Copy verbatim the span of lines beginning at the line that contains "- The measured" and ending with the final line of the data. Exclude pictures from the copy.

◆ ◆ ◆ ◆ ◆ ◆ ◆

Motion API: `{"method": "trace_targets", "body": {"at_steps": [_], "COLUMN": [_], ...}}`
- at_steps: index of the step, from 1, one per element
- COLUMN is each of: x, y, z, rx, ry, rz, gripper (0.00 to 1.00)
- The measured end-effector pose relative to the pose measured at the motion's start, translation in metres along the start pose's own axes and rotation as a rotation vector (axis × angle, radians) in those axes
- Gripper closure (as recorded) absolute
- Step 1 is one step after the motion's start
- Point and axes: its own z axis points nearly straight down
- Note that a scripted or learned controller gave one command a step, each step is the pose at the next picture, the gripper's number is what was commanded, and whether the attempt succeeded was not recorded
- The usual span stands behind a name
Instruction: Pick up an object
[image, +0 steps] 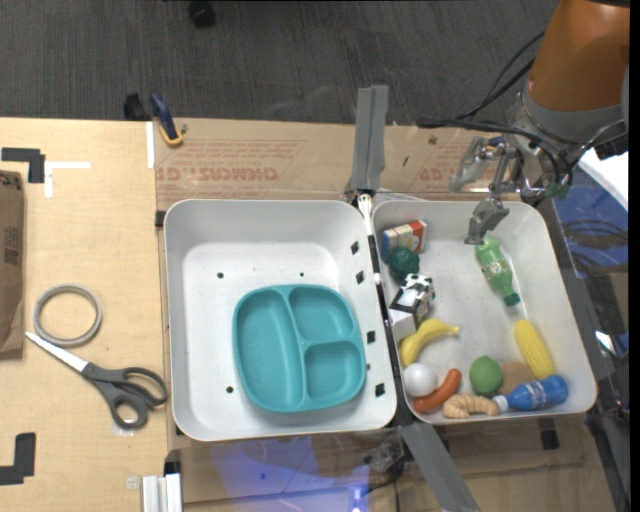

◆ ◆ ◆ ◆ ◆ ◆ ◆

*EXERCISE RESPONSE*.
- The measured end-effector pose relative to the pose measured at the motion's start, translation in metres along the start pose's own axes and rotation as a rotation vector (axis × angle, radians) in those axes
- Gripper closure (as recorded) absolute
- Step 1 is one step after the motion's start
- Point and axes: its own z axis points nearly straight down
- Note that a scripted or learned controller gave one command a step, each step is the pose at the next picture, the gripper's number is what was commanded, and whether the attempt succeeded was not recorded
- The usual span stands behind a name
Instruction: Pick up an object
[image, +0 steps] 

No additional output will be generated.